Ashraf Mageed bio photo

Ashraf Mageed

EventSourcing, DDD and Microservices

I’m currently architecting a payment system for domestic payments for a UK bank. This is a greenfield system that is going to consist of a few microservices. The core domain will be using Event Sourcing and DDD. Event Sourcing helps us meet some of our regulatory requirements, and DDD bridges the gap between us and the business by providing a ubiquitous language for this complex domain.

The interactions between the different microservice within the payments bounded context is choreographed to reduce coupling. I have blogged about choreography here.

Domain events produced by the core domain are published internally, and some are transformed into summary events published on a public topic. I will discuss the rationale behind not publishing domain events externally in a future post.

I have discussed the technology constraints enforced by distributed transactions and briefly touched on its limitations in a previous post. So, I’m going to skip the why in this post and delve into the problem we are trying to solve. We needed to persist the domain events in the event store and publish them. These two actions must either both succeed or get rolled back. They must be atomic. 

Most event sourcing dedicated databases solve this by being both the persister and the publisher. Unfortunately, we could not use an event store database as we were restricted to only choosing from the products already used in the organisation. In our case, those were SQL Server and Websphere MQ. 
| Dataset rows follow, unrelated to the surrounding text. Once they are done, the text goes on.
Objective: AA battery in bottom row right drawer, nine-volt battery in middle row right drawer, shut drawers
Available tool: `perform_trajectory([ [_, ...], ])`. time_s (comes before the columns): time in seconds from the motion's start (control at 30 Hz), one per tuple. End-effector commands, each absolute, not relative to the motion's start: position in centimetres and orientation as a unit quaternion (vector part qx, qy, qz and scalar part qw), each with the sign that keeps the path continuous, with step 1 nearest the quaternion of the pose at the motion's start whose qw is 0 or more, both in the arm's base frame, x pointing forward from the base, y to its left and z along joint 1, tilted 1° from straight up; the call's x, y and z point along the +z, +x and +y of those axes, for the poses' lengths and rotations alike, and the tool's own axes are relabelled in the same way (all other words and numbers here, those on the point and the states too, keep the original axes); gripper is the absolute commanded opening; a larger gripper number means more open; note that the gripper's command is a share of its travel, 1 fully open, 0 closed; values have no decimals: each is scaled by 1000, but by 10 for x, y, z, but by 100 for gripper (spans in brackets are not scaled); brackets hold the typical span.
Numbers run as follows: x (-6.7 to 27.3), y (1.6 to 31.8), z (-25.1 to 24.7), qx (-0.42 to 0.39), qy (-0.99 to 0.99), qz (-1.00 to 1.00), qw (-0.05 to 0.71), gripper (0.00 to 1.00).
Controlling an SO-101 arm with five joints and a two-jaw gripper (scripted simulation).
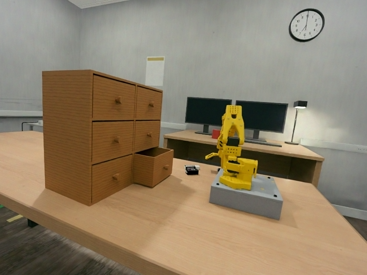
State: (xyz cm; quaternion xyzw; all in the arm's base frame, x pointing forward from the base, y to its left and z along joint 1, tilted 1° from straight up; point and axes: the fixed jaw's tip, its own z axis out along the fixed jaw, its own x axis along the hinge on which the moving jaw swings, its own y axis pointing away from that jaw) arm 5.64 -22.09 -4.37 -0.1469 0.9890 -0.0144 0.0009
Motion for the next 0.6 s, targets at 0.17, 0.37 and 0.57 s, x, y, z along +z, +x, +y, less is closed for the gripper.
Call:
perform_trajectory([
  [0.17,-47,56,-216,-4,-147,989,0,0],
  [0.37,-44,56,-216,-4,-147,989,0,0],
  [0.57,-31,56,-217,-4,-147,989,0,0],
])
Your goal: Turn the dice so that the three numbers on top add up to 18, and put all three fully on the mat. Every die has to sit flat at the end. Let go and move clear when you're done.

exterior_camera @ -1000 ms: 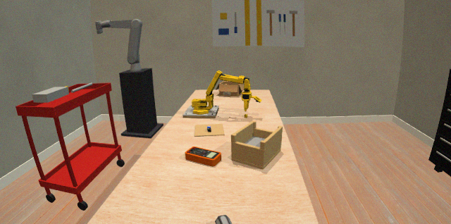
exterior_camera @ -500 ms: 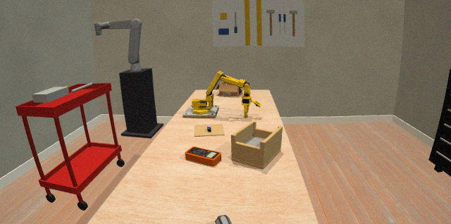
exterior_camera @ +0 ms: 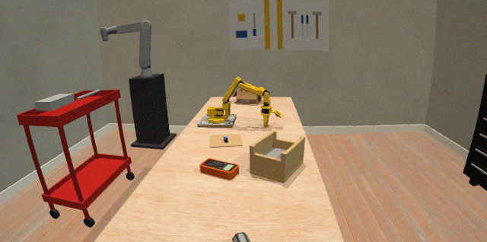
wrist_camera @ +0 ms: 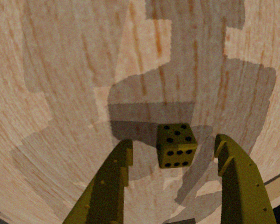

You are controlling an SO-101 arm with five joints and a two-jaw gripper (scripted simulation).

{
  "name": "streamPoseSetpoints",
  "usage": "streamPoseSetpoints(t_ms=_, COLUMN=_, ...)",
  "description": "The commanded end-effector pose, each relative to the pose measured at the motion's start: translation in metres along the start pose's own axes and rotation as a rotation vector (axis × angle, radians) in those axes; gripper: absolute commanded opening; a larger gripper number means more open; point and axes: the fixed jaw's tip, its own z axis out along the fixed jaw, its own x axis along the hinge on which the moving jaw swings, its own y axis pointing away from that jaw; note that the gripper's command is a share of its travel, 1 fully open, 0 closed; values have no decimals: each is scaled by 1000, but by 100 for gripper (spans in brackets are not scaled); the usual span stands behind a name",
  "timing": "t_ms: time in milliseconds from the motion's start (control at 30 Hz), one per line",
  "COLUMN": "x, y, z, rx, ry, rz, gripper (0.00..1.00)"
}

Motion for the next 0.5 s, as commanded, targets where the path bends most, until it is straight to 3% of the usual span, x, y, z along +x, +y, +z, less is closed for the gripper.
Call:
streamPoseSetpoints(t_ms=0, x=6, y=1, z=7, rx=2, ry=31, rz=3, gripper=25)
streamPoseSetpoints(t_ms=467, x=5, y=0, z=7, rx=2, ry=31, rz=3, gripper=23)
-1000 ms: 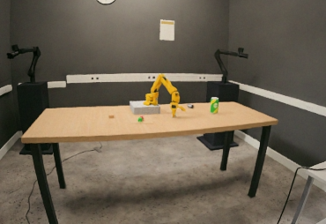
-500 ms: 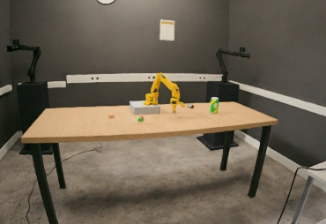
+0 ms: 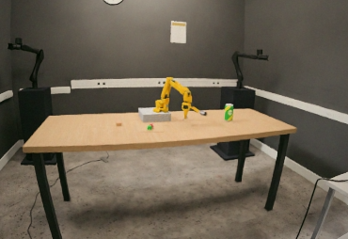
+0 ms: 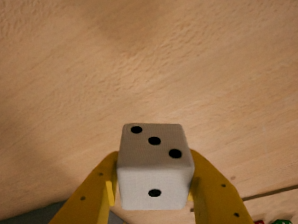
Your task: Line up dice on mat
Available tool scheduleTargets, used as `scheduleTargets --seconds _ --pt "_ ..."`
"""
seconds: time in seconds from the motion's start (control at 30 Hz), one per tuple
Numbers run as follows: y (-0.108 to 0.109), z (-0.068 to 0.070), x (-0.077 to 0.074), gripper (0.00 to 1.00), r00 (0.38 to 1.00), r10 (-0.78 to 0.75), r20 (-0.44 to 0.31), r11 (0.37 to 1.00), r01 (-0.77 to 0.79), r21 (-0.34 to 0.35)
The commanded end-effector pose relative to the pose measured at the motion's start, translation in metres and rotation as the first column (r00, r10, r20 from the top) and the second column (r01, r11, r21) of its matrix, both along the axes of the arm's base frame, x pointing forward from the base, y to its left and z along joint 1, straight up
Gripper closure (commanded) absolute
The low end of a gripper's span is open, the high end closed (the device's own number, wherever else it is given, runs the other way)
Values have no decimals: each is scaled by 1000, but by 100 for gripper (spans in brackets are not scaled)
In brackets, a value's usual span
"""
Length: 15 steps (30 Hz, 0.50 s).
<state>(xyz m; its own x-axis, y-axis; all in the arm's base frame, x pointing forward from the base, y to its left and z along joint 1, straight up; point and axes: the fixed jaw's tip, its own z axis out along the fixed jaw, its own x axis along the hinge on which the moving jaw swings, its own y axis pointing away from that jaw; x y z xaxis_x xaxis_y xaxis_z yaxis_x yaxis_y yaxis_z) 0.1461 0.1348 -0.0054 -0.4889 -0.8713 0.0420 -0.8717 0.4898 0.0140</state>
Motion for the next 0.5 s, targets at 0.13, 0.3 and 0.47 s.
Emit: scheduleTargets --seconds 0.13,0.3,0.47 --pt "-8 4 9 100 997 -70 14 997 69 14" --pt "-34 4 22 100 977 -210 15 978 210 14" --pt "-56 4 29 100 945 -326 15 945 326 15"
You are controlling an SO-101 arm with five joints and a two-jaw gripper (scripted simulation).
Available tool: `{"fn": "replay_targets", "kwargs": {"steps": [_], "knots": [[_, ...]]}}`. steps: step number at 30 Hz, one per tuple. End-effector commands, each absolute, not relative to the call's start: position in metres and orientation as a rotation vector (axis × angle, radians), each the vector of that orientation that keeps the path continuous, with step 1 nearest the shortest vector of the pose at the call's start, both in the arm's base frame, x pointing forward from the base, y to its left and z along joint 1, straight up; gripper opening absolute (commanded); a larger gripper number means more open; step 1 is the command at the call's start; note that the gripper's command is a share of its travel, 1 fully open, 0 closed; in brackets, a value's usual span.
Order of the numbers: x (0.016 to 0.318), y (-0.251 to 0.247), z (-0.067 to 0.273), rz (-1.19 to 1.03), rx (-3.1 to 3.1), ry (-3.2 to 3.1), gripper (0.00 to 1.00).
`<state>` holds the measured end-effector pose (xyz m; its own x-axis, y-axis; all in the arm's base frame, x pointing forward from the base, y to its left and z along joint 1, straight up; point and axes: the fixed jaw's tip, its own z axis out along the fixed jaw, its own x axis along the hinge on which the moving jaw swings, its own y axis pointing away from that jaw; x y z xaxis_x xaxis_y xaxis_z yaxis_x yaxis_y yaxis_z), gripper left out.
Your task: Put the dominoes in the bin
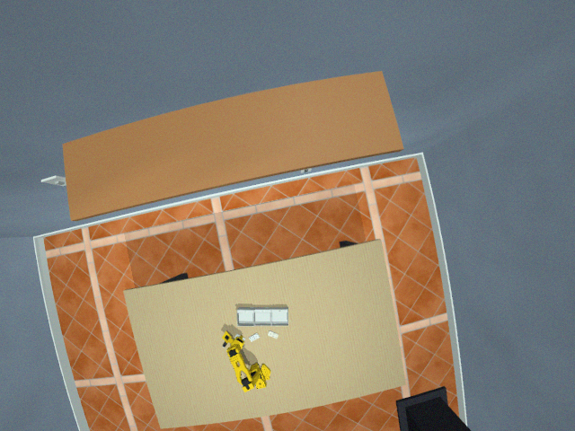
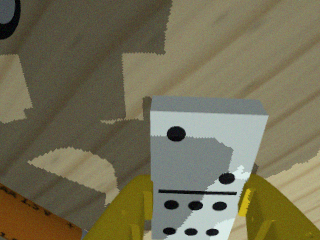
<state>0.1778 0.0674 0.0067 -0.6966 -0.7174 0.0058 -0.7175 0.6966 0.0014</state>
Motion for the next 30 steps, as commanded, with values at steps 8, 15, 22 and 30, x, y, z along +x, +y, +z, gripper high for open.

Atomically persist and publish events

There are a couple of ways I can think of to avoid distributed transactions:

  • Breaking the transaction into separate microtransactions with compensating actions
  • Restricting the transaction to a single technology

Microtransactions with compensating actions

Can we create two separate transactions that are reversible in case of failure? Publishing to a topic is not easily reversible. But writing the event to the database is. When using this technique, you order the microtransactions based on the likelihood of failure and ease of compensation. So, in this case, the process would start with writing the event to the database and then publishing to a topic. If writing to the database fails, the transaction rolls back, and the process is abandoned. If publishing to the topic fails, the first step to persist the event is reversed by deleting the event from the database. Though this could work in theory, it poses a few problems in practice. What happens if, in that time, another action is performed against the aggregate? Can we then ensure the aggregate is still in a valid state after the event is deleted? What if we also want to publish the event in-memory as other aggregates within the domain may need to act on it? How can this be reversed? What if more than one aggregate reacted to this event - how can we undo all their actions too?

This solution starts to unravel very quickly.

Restricting the transaction to a single technology

The premise here is that you’ll never need a distributed transaction if the action to be performed involves a single technology. And this is where the outbox pattern comes into play.  We can write the event to the event store tables in the database as well as add a record to another table (outbox) - to indicate that this event should be published - in one atomic transaction. Another process then monitors that outbox table periodically, publishes all unpublished events and marks them as so.

How do we monitor the outbox and publish events? And what happens when publishing fails? Hangfire and idempotency were our saviours here. All downstream systems are built with idempotency in mind from the start, so failures can be retried with no side effects. Hangfire handles the rest as it provides recurring jobs out-of-the-box. 

The recurring job runs periodically, grabs all outstanding outbox messages, and then enqueues them individually as Hangfire jobs. Enqueued jobs are automatically retried on failures. 


The enqueued job calls a mediator to publish the event, and a handler listens to those events and puts them on the Websphere MQ topic. Using a mediator (MediatR) provides a pipeline that is easily extendable. This is how we handle inter-aggregate communication; another handler is added to use an in-memory domain event publisher that other aggregates within the domain subscribe to. In DDD, commands should not require updating more than one aggregate in a single transaction- if they do, then your aggregate boundaries are wrong - however, when a command requires business rules on other aggregates to be executed, we should use eventual consistency. And this implementation allows for that. The same rules applied to external event consumers apply to internal ones: they must be idempotent, thus allowing us to retry sending the messages to other aggregates until they succeed.